“Clamorosamente in lotta per il primo posto a due giornate dalla fine della stagione regolare in serie A nel basket e clamorosamente fuori dai play-off nella serie C di calcio. Sono le due facce della stessa medaglia della Trapani sportiva che si gode l’incredibile stagione della Shark nella pallacanestro e che si lecca le ferite dovute alla delusione della squadra di calcio”.
Così l’edizione odierna de la Repubblica affronta la situazione sportiva a Trapani, analizzando la delusione della squadra di calcio, ritrovatasi fuori dai playoff.

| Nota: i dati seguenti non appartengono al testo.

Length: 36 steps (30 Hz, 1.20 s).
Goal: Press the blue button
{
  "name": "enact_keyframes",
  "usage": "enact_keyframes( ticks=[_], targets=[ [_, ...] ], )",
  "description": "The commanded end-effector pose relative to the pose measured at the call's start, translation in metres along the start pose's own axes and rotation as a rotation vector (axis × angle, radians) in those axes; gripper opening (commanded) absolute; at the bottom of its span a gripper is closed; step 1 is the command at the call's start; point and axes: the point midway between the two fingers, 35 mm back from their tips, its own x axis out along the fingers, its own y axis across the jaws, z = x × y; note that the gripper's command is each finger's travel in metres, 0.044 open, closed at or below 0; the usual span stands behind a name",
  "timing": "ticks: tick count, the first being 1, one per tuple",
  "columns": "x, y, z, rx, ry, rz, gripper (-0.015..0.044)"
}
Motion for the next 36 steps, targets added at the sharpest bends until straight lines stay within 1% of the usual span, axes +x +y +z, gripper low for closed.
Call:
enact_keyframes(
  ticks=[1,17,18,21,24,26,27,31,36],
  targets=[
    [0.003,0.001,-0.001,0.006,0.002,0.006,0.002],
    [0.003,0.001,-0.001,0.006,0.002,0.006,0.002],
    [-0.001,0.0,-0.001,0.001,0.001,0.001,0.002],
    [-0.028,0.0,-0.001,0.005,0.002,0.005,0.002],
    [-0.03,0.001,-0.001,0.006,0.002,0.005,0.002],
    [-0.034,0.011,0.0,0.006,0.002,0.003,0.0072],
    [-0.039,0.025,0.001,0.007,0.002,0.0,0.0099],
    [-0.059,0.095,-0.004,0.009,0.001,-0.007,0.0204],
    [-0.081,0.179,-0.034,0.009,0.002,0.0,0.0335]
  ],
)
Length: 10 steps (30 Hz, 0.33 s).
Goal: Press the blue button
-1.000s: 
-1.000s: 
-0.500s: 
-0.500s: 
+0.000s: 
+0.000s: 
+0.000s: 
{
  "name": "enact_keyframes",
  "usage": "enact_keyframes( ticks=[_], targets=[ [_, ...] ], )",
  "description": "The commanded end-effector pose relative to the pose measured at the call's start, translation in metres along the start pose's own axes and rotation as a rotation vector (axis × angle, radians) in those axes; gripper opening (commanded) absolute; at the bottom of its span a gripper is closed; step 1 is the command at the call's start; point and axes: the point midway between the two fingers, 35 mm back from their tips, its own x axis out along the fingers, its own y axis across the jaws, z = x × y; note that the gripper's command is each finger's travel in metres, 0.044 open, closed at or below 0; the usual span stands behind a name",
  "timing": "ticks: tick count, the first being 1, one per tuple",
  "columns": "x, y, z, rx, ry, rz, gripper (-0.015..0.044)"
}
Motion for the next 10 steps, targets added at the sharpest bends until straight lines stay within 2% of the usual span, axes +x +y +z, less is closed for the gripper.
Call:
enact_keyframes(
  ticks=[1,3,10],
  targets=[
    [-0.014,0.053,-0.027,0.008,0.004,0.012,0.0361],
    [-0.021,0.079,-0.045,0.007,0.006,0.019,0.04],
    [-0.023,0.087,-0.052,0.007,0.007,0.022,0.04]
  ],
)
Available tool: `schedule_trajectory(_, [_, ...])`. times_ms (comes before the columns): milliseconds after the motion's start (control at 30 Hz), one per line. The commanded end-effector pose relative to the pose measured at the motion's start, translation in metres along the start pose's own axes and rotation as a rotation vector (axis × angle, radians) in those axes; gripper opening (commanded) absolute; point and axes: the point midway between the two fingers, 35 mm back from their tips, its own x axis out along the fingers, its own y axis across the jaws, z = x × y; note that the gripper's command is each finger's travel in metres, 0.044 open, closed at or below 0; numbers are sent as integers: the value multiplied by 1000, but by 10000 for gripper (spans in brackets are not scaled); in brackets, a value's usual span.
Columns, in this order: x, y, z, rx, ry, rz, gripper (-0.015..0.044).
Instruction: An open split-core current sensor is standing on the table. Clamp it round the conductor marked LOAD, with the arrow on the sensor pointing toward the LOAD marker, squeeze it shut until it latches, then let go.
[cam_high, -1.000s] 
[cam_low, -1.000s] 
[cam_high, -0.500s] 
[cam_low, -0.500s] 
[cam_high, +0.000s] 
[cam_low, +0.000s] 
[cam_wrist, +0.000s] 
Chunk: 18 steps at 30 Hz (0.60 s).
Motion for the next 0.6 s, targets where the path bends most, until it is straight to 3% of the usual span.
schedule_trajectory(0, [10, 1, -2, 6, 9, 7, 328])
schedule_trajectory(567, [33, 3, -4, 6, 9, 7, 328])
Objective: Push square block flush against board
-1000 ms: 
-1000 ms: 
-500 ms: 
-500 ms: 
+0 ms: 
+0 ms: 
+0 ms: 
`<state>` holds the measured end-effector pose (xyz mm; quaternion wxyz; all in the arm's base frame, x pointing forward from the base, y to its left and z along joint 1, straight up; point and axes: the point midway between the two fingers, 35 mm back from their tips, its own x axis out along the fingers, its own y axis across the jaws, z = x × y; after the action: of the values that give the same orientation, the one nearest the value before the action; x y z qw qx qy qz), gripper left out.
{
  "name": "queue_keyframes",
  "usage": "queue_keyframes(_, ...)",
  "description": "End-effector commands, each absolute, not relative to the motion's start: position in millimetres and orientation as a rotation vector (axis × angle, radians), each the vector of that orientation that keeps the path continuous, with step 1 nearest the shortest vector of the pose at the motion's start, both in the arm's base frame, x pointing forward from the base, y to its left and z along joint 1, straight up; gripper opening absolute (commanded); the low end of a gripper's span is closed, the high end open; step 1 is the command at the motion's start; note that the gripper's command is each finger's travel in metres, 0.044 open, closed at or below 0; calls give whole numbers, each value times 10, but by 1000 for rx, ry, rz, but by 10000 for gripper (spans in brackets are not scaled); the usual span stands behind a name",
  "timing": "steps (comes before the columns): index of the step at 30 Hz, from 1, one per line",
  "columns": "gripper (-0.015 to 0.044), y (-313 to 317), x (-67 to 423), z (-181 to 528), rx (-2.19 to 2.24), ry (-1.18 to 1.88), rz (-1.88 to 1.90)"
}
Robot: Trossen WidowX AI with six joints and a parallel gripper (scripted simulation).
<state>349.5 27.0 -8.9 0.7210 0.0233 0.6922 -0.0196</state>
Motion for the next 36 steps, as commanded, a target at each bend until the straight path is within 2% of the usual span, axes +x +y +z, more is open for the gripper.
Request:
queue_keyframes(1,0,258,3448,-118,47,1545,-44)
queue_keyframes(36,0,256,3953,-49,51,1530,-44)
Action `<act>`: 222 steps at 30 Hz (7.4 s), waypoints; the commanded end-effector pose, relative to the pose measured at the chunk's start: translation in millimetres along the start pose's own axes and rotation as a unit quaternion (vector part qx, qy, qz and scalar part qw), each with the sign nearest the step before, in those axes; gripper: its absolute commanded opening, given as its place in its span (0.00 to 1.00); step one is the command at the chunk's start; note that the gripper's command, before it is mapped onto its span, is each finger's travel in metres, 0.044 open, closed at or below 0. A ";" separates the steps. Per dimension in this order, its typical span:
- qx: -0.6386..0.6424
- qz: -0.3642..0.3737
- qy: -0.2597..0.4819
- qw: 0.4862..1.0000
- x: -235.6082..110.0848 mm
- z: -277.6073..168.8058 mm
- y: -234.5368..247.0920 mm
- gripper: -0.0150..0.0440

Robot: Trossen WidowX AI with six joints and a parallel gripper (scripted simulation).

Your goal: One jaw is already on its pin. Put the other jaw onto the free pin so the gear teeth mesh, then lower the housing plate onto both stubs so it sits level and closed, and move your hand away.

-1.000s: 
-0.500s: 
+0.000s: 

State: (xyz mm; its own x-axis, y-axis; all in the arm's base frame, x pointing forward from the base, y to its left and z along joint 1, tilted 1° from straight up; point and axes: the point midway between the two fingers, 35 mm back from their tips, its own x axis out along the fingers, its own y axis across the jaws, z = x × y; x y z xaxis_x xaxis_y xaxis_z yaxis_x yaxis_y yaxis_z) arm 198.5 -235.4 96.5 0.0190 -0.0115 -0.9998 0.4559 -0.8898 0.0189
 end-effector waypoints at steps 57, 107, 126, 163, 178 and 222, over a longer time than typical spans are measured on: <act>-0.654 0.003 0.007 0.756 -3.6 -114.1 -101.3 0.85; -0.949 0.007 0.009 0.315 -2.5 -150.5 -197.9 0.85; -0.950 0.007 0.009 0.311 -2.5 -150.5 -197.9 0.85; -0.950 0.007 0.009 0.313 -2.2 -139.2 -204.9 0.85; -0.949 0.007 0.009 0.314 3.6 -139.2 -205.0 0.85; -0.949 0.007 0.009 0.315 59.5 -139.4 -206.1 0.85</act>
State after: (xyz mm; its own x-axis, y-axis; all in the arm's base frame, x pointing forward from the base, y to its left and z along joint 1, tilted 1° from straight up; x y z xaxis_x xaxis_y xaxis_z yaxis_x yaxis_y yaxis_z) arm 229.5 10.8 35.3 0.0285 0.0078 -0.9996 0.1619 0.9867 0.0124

“Partita con l’obiettivo di approdare in serie B direttamente chiudendo il torneo al primo posto, il Trapani calcio ha vissuto una stagione a dir poco tribolata con quattro esoneri e altrettanti allenatori che si sono alternati in panchina senza però riuscire mai a trovare quella continuità necessaria prima per inserirsi nella lotta al vertice e poi per acciuffare quantomeno i play-off. Eppure, a novanta minuti dalla fine, c’erano tutte le prenesse per acciuffare il decimo posto, l’ultimo che assicurava l’accesso agli spareggi promozione. Al Trapani sarebbe bastato vincere per centrare l’obiettivo minimo, invece, la squadra ha manifestato, per l’ennesima volta in stagione, una scarsa tenuta mentale. Nel momento più importante degli ultimi mesi, i granata sono sembrati impauriti, quasi disorientati ed è arrivata una cocente sconfitta interna. Le tre vittorie consecutive ottenute dopo il
rientro in panchina di Salvatore Aronica avevano riacceso l’entusiasmo. Ma, a questo punto, l’idea è che la squadra sia riuscita ad esprimersi ai
suoi livelli perché libera mentalmente dalla necessità di centrare i playoff. Poi, una volta che l’obiettivo era ritornato alla portata, sono ritornati i fantasmi degli ultimi mesi”.